1. simply using diagonal matrices (this reduces to one of the approaches already considered), or
2. penalising the off-diagonal elements via regularisation, or
3. interleaving existing parameter updates with updates that penalise (co-occurring?) adjective matrices for not commuting with one another, e.g. using the gradient of the matrix commutator (Linear) Maps of the Impossible: Capturing semantic anomalies in distributional space

Eva Maria Vecchi, Marco Baroni and Roberto Zamparelli.

Presented at the workshop “Distributional Semantics and Compositionality” (2011) PDF

The authors attempt to use distributional models to distinguish between acceptable and “semantically deviant” adjective-noun combinations (an example of this distinction is given by “blue rose” vs “residential steak”). They hypothesise in particular that the length of the vector representation of the adjective-noun combination is an indication of its acceptability. Their reasoning for this hypothesis assumes that directions and in particular axes are interpretable in distributional models (this does not apply in the case of word2vec, at least). They further hypothesise that the combination will be spatially isolated with respect to the cosine similarity.

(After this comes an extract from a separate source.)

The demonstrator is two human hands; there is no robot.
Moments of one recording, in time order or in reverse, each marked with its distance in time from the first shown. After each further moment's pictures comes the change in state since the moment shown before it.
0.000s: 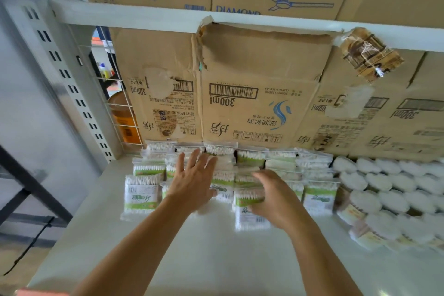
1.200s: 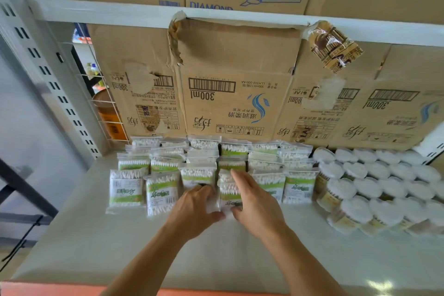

The distributional representation is derived from a POS-tagged and lemmatised corpus by considering sentence-internal co-occurrence between the vocabulary as a whole and the 10k most frequent nouns, verbs and adjectives, transformed via the “local mutual information” measure and reduced to rank 300 using PCA.

Different methods of transforming the noun representation using the adjective to obtain the adjective-noun combination are studied and the results are evaluated against human judgements of semantic deviance.